Farmers would pay a far larger share of crop insurance premiums — 52 percent instead of the current 38 percent — under the fiscal 2020 budget proposed by President Trump on Monday. The White House also wants to deny farm program benefits to people with an adjusted gross income above $500,000 a year vs. the current cutoff of $900,000 AGI.
The administration’s revisions to the federally subsidized insurance program, which include a proposed cap on underwriting gains to insurers, would total $25.7 billion over 10 years, or a 31 percent reduction from CBO’s estimate of crop insurance outlays in the decade ahead.
The cuts are similar in scale to Trump’s proposals for fiscal 2018 and 2019. Congress shrugged off those proposals and may again. “This budget was concocted by a bunch of ideologues who can’t see what’s clearly going on in the farm economy,” said House Agriculture chairman Collin Peterson after listing proposals to cut crop insurance, land stewardship and rural energy programs. “The good news is this budget is going nowhere in Congress.”
“I expect the president to be fully on board,” said Texas Rep. Michael Conaway, when it comes to supporting farmers and rural America. Conaway is the senior Republican on House Agriculture.
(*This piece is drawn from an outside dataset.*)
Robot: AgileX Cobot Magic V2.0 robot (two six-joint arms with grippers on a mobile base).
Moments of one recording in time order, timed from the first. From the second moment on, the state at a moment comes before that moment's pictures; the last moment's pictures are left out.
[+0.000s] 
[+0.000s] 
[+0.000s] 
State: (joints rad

The National Farmers Union said Trump has proposed cuts in important USDA programs for three years in a row without consideration to the sharp decline in farm income since the collapse of the commodity boom in 2014. “Major relief is needed to weather these tough times in agriculture.”
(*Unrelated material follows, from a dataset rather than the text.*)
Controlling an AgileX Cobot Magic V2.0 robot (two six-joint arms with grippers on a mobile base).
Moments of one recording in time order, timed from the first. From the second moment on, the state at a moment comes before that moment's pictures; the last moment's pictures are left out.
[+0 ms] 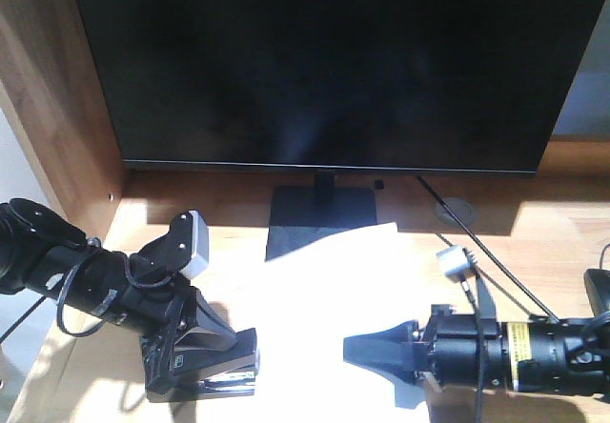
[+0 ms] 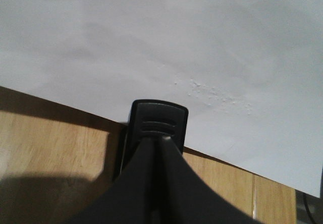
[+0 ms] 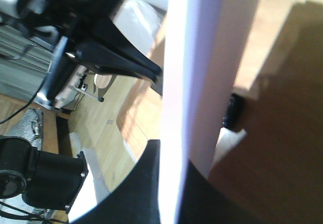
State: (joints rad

In a 150-page summary of the budget, the White House said it would optimize crop insurance and farm subsidies by “eliminating subsidies to higher-income farmers and reducing overly generous crop insurance premium subsidies to farmers and payments made to private-sector insurance companies.” Its package would reduce the average subsidy for crop insurance policies to 48 percent from the current 62 percent, “limit crop insurance eligibility to $500,000 AGI” and cap underwriting gains at 12 percent.
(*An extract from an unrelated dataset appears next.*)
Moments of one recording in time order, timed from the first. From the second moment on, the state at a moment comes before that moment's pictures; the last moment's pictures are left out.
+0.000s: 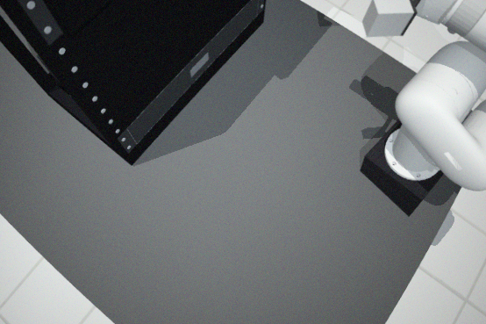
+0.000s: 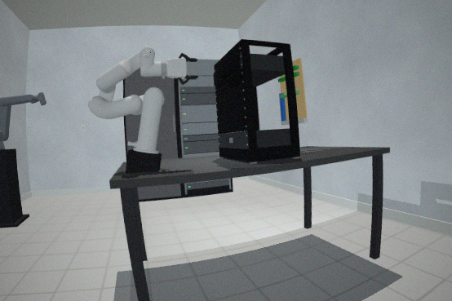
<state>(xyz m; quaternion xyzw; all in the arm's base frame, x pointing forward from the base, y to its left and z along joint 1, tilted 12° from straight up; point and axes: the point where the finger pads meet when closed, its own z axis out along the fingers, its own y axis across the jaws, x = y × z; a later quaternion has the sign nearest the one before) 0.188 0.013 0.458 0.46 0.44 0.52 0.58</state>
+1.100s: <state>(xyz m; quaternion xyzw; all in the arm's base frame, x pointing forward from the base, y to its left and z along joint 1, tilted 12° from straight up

Also, the White House said it would “tighten commodity payment limits, including an unnecessary and separate payment limit for peanut producers, and limiting eligibility for commodity subsidies to one manager per farm.” Senate Finance chairman Charles Grassley tried, and failed, to include the “one manager” rule in the 2018 farm bill.
The White House said it would save $1.3 billion over 10 years with the $500,000 AGI limit and $1.35 billion by tightening commodity payment limits and closing loopholes.
The Conservation Reserve would be targeted to environmentally sensitive land under the White House budget, with limits on enrollment of entire fields. Peterson has said the large tracts are needed in the reserve for wildlife habitat.